U moet EPSON Status Monitor 3 instellen zodat de gedeelde
printer kan worden gecontroleerd op de afdrukserver. Zie
"Controlevoorkeuren instellen" op pagina 104 voor meer
informatie.
Stel de beveiliging in voor de gedeelde printer (toegangsrecht
voor clients). Clients zonder rechten kunnen de gedeelde printer
niet gebruiken. Zie de Help van Windows voor meer informatie.

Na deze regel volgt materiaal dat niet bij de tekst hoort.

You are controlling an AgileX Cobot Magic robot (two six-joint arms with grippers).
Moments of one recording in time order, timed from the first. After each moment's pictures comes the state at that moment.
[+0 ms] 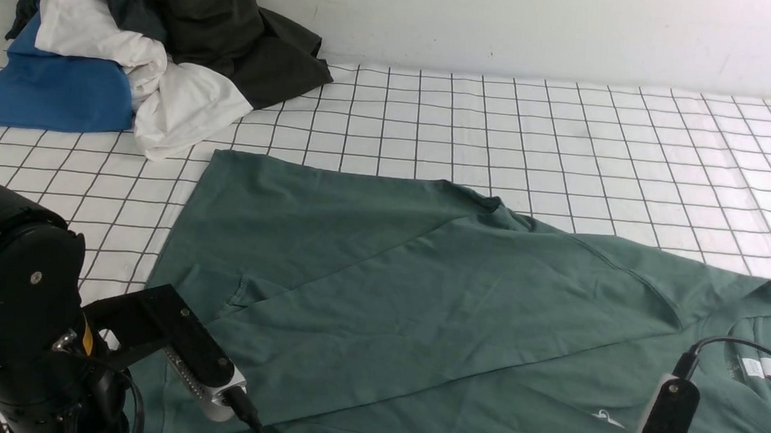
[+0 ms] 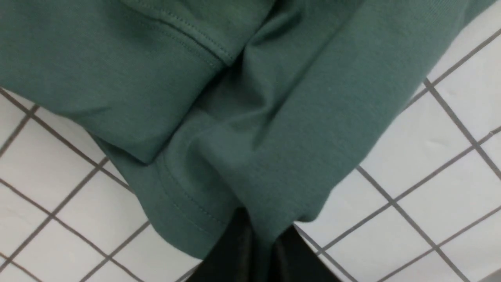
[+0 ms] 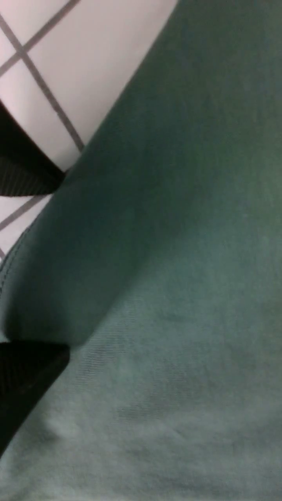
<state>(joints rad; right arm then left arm) 0.55 1.32 -0.44 -0.23 0.67 -0.31 -0.40 1.35 -0.75 -0.01 1.04 0.35</state>
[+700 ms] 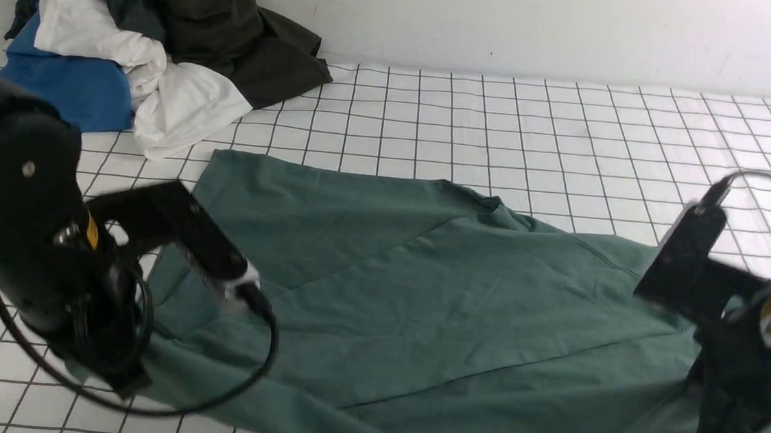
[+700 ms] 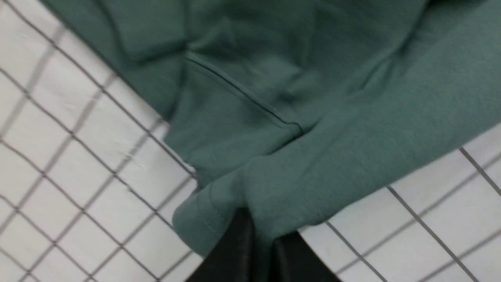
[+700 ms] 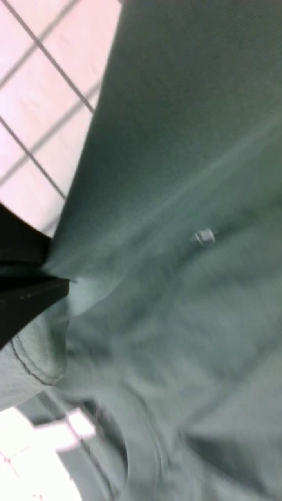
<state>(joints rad) 0.41 1.34 -0.93 -0.18 1.02 -0.43 -0.36 1.36 -1.03 0.09 1.09 0.36</state>
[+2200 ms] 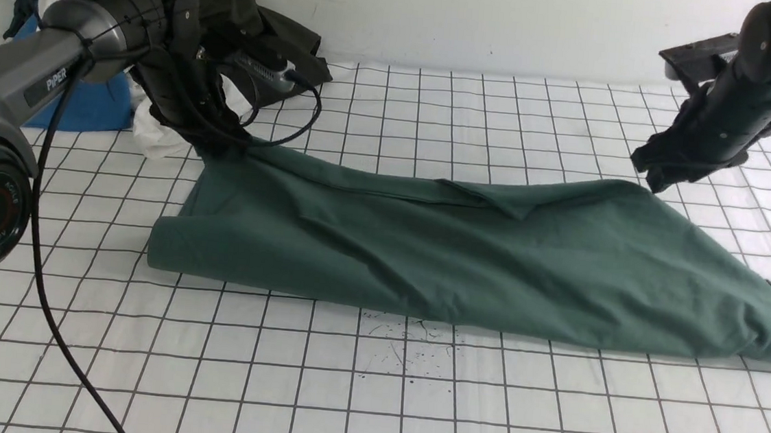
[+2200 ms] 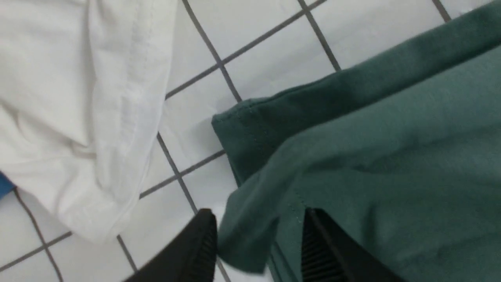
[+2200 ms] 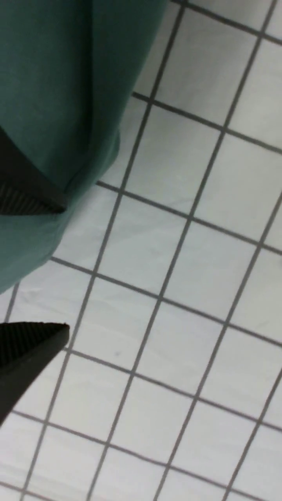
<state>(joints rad) 0.05 2.21 -1.97 -0.04 1.10 -0.28 -0.12 2.31 -2.08 0.05 0.97 0.34</state>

U moet de clientcomputers instellen zodat ze de printer in een
netwerk kunnen gebruiken. Zie de volgende pagina's voor meer
informatie:
"Windows Me/98/95" op pagina 167
"Windows XP/2000" op pagina 169
"Windows NT 4.0" op pagina 173
Instellen voor clients
In dit gedeelte wordt beschreven hoe u de printerdriver kunt
installeren door toegang te krijgen tot de gedeelde printer in het
netwerk.
Opmerking:
U moet de afdrukserver instellen als u de printer in een
Windows-netwerk wilt delen. Zie "De printer als een gedeelde
printer configureren" op pagina 158 (Windows Me/98/95)
of "Extra driver gebruiken" op pagina 160
(Windows XP/2000/NT 4.0) voor meer informatie.